A failure of imagination

January 19

GUEST: Alan Robock, American climatologist and Distinguished Professor in the Department of Environmental Sciences at Rutgers University, talks about the existential dangers of nuclear weapons as well as his conversations with Fidel Castro.

Alan Robock - writings published and talks with Fidel Castro 

 
Nowhere To Hide: How a nuclear war would kill you

Alan helps us conceptualize what a nuclear war would be like. In some ways, this is like trying to think logically about our own death. It is irrefutable and inevitable, but still so far beyond our conception as to be a perpetual mystery.   

But nuclear war is closer to a suicide then a natural consequence of living. The leaders of the Democratic Party have been planning for war in Ukraine for a long time. The coup that brought down its democratically elected president in 2014 was only the tip of the iceberg of US intervention. 

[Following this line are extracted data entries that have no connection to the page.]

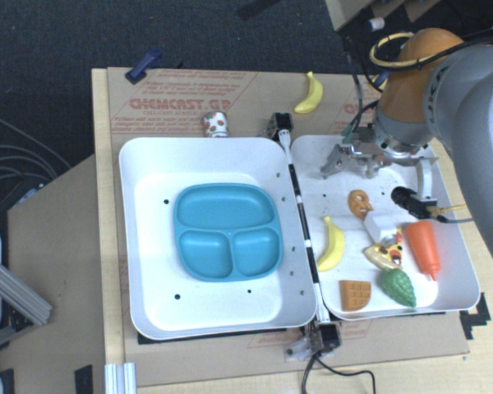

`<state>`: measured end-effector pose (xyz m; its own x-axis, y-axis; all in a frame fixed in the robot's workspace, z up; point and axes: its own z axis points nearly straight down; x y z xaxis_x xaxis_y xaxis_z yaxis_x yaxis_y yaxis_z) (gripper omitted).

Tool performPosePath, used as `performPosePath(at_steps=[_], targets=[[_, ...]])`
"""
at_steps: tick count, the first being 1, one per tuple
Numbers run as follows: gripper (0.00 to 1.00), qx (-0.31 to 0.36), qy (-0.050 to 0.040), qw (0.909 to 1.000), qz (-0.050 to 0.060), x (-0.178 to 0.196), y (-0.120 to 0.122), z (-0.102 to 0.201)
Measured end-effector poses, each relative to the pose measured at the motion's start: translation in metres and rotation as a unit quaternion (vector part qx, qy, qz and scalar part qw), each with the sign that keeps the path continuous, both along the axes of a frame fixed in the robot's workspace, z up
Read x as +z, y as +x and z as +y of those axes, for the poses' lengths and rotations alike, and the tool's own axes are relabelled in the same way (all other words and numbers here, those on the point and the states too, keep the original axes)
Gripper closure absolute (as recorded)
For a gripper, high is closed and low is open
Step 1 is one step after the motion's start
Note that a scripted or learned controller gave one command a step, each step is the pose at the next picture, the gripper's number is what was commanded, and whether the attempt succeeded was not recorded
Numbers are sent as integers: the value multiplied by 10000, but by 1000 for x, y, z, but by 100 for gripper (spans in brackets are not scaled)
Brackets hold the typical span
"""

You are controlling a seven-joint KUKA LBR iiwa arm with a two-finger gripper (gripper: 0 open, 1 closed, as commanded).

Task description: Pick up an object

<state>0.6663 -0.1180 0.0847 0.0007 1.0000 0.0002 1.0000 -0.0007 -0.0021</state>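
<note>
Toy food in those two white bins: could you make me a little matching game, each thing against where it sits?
Things:
1. blue divided plate
2. carrot
3. waffle
4. small banana

Places:
A. on the cardboard beyond the bins
B. left bin
C. near edge of the right bin
D. right side of the right bin

Pairs: 1-B, 2-D, 3-C, 4-A

My bench [189, 97] carries two white bins: the left bin [140, 220] at nine o'clock, the right bin [460, 290] at three. Toward twelve lie a yellow banana [310, 94] and a small spotted thing [216, 123], perhaps a toy.
</note>
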Motion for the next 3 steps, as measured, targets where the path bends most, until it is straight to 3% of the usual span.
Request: performPosePath(at_steps=[1, 2, 3], targets=[[0, 9, 5, 10000, 1, 0, 0, 23], [100, 11, 3, 10000, -5, 11, 1, 23], [0, 11, 2, 10000, -3, 10, 1, 23]])
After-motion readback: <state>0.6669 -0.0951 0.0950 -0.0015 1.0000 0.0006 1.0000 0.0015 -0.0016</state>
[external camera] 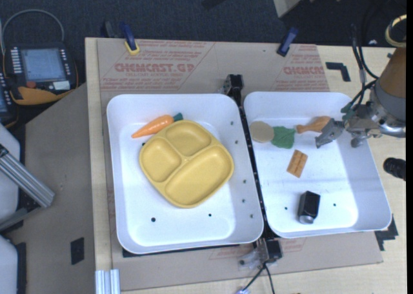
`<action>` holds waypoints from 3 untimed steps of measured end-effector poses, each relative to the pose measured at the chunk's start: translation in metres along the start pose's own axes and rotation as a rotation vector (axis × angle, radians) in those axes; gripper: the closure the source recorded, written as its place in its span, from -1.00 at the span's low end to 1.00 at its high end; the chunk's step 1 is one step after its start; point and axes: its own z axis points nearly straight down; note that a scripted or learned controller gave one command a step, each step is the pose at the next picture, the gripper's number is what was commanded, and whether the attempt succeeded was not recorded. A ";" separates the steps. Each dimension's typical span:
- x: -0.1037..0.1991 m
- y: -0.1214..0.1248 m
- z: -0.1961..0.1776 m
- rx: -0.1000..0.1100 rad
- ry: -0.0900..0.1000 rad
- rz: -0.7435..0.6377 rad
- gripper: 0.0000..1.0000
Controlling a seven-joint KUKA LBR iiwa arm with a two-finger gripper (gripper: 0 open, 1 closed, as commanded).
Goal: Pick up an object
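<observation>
1. The grey two-finger gripper (340, 133) hangs over the right white bin (361, 215), fingers spread wide, nothing between them.
2. A small orange-brown piece (313, 124) lies just beside its fingertip.
3. The yellow divided plate (186, 163) sits in the left bin (129, 222).

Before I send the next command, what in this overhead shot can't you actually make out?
- Hand, camera view: too small and blurred to tell whether it grips anything.
- Orange piece by the hand: its right end is hidden behind the hand.
- Arm: cut off by the right edge.
- Black object in the right bin: too small to identify.
- Carrot: its leafy tip is partly behind the yellow plate.
</observation>
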 end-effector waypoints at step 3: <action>-0.002 0.012 0.092 -0.006 0.000 -0.003 -1.00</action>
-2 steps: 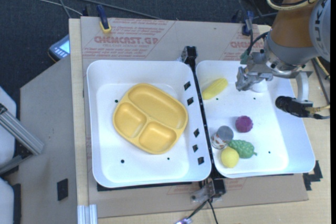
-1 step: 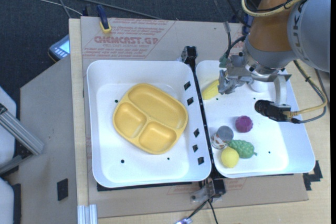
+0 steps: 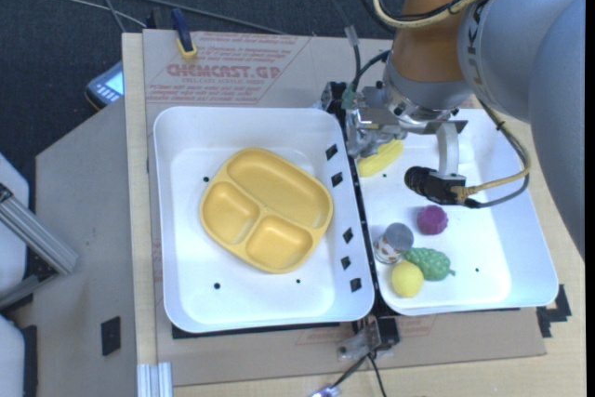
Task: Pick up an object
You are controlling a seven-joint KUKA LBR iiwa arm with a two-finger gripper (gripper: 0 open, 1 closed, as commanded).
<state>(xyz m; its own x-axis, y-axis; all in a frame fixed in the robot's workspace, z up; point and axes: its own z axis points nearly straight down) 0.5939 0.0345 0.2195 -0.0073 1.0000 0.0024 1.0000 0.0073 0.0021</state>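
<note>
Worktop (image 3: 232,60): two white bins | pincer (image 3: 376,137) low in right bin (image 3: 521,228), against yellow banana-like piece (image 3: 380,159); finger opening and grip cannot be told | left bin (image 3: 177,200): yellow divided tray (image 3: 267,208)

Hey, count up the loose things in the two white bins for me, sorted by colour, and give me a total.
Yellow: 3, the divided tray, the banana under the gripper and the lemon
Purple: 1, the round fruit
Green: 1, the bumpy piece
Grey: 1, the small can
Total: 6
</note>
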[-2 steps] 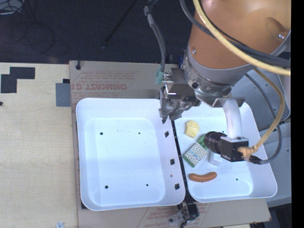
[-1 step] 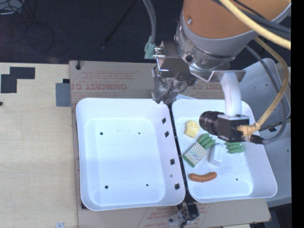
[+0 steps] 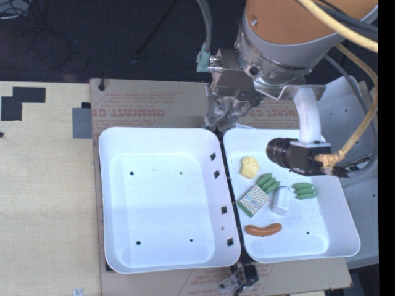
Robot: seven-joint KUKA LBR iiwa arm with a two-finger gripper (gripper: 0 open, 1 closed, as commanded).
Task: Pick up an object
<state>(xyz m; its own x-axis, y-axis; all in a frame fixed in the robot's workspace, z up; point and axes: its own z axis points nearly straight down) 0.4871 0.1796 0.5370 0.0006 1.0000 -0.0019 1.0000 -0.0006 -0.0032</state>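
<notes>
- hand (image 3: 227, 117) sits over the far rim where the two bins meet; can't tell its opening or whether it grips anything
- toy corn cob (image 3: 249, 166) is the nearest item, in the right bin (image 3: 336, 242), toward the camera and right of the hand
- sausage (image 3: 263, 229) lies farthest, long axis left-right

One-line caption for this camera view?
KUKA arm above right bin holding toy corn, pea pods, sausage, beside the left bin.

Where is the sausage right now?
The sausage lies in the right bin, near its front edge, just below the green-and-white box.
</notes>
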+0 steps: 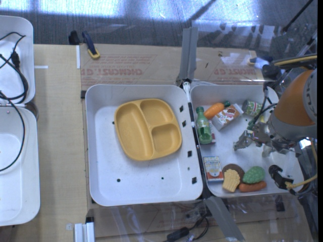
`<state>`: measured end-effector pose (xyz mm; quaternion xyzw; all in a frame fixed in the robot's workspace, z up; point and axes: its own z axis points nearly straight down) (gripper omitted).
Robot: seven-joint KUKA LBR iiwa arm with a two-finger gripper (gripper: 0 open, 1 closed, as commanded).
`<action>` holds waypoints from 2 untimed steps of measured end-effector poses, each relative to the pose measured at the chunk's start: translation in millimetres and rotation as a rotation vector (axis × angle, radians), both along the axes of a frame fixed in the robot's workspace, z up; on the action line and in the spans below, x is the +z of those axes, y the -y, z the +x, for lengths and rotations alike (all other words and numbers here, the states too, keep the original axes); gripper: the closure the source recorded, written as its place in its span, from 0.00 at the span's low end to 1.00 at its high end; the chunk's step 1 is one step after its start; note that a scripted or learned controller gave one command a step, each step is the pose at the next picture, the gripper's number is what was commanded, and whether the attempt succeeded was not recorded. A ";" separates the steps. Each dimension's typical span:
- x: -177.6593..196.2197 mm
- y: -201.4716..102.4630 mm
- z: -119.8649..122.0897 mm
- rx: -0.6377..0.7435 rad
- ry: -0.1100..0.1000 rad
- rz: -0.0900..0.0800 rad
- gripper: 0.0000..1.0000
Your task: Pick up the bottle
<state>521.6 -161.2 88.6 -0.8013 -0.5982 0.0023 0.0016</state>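
Observation:
The bottle [203, 126] is green with a green cap and lies along the left wall of the right bin [227, 88], cap pointing to the back. My gripper [245, 141] hangs over the middle of the right bin, to the right of the bottle and a little nearer the front, with a clear gap between them. Nothing is visible in its grasp. The arm's orange band [299, 104] sits above the bin's right side.
Near the bottle lie a carrot [217, 109], a red-and-white carton [225, 117] and a small green can [251, 106]. At the bin's front are a small box [212, 166], a brown cookie [235, 169], yellow fries [231, 180], a green vegetable [254, 174] and a sausage [251, 186]. The left bin [101, 150] holds a yellow divided plate [148, 128].

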 end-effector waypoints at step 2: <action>43.3 -8.1 12.2 -0.201 0.000 -0.002 0.00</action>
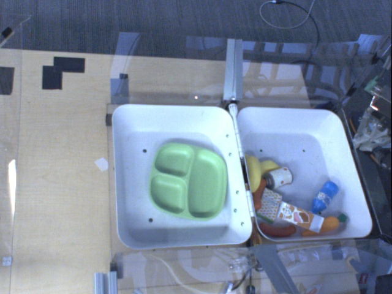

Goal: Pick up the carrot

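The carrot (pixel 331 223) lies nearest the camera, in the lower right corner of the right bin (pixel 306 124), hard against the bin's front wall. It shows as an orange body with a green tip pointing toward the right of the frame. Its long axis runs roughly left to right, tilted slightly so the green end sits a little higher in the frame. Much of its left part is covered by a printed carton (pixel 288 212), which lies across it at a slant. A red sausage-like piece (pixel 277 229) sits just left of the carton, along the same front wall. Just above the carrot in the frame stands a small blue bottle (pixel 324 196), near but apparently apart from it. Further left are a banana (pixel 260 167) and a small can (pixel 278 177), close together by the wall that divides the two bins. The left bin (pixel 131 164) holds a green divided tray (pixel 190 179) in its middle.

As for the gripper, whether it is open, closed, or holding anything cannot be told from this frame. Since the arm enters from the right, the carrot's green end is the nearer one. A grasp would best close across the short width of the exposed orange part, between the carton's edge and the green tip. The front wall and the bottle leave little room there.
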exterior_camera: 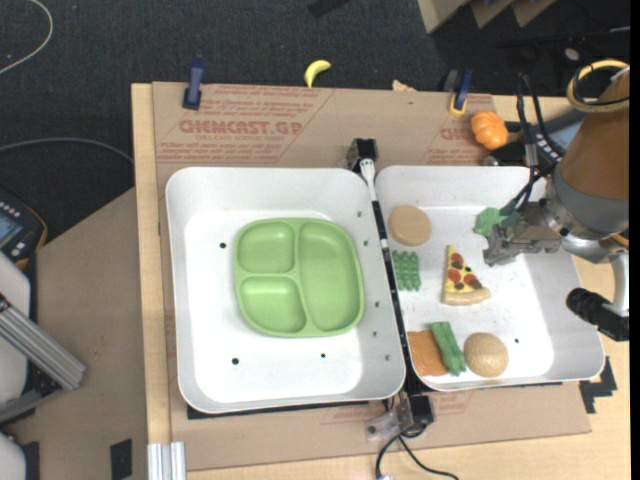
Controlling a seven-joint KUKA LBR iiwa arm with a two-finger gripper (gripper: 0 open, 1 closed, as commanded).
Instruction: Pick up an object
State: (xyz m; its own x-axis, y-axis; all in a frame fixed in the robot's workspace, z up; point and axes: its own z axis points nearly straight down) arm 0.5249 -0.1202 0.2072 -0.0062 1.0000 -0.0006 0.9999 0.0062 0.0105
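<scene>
Bins (200, 268) sit side by side on my bench: two shallow white trays, the left one bearing a single green divided plate (298, 276) with three compartments. In the right bin (560, 338) I count seven toy foods: one round tan cookie-like disc (409, 225), one small green ridged piece (406, 270), one pizza slice (463, 278), one orange slab (425, 353) with a green stick (448, 347) lying over its right edge, one tan bread roll (486, 354) just beside that stick, and one green leafy piece (490, 218) near the bin's far right. Outside the bins, on the board, I see one yellow banana-shaped toy (316, 71) and one small orange fruit (489, 129), plus two blue clamps (194, 84) at the board's far edge.

The arm's wrist covers the right bin's far right corner, and its body is cut off at the frame's right edge. The gripper (497, 251) is small and dark against the bin; I cannot tell whether it is clenched or released. The green leafy piece lies touching or just under the gripper's upper left side, partly hidden by it, and I cannot tell whether it is grasped. The pizza slice lies near, to the gripper's lower left.
</scene>
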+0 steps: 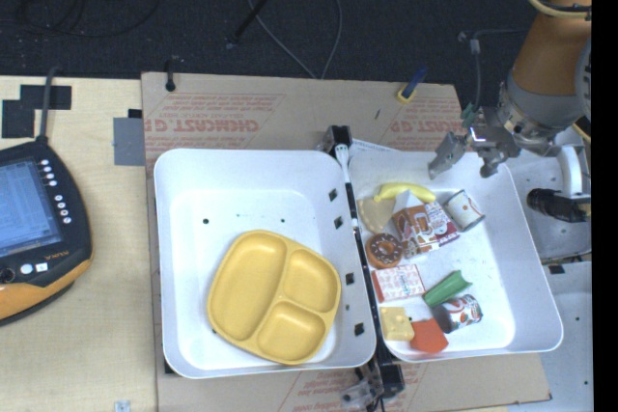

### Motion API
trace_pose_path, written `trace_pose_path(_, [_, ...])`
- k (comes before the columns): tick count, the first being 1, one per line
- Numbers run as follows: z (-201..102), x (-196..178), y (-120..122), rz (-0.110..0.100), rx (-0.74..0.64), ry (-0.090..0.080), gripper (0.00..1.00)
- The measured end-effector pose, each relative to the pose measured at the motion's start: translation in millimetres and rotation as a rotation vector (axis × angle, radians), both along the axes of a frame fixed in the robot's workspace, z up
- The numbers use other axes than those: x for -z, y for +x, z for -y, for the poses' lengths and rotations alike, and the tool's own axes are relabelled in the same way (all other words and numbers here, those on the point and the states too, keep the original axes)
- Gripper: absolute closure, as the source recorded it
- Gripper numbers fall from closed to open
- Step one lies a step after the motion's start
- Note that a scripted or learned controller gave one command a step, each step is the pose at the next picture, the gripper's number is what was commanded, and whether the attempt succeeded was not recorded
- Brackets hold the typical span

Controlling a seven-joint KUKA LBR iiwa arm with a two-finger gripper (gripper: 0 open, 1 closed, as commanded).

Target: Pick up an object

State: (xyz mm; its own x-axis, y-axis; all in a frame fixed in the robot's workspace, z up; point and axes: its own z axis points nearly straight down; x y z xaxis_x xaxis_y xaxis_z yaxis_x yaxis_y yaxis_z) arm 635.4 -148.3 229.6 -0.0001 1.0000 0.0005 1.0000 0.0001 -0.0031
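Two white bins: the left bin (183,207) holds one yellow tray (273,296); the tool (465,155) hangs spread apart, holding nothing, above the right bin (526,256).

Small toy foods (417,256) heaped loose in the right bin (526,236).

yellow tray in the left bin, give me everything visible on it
The yellow tray is a rounded, glossy, plastic-looking dish with three compartments split by raised ridges. It lies flat, right side up, turned at an angle, in the left bin, toward its front right. Nothing lies in it. Its right edge sits close to the bin's right wall; contact cannot be judged.
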Motion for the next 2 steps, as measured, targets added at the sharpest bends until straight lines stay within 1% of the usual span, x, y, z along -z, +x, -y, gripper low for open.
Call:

There was surprisingly little said about the possibility of a nuclear war when Assistant Secretary of State Victoria Nuland and the US ambassador to Ukraine Geoffrey Pyatt were picking Ukraine's next leaders. Their phone call in 2014, accessible to anyone with an internet connection, is a first hand account of how oblivious our national leaders are about taking on larger risks. They are both imperialist schemers, concentrating on how to reverse Ukraine's last election and put in a US puppet government.     

How do we get rid of this element in the Democratic Party? And are the Republicans any better? They can't imagine a nuclear winter that would bring an end to life on earth. The are focused on short term gains in influence and power, good little soldiers of the empire. Who would have thought that a failure of imagination could bring about the end of our species?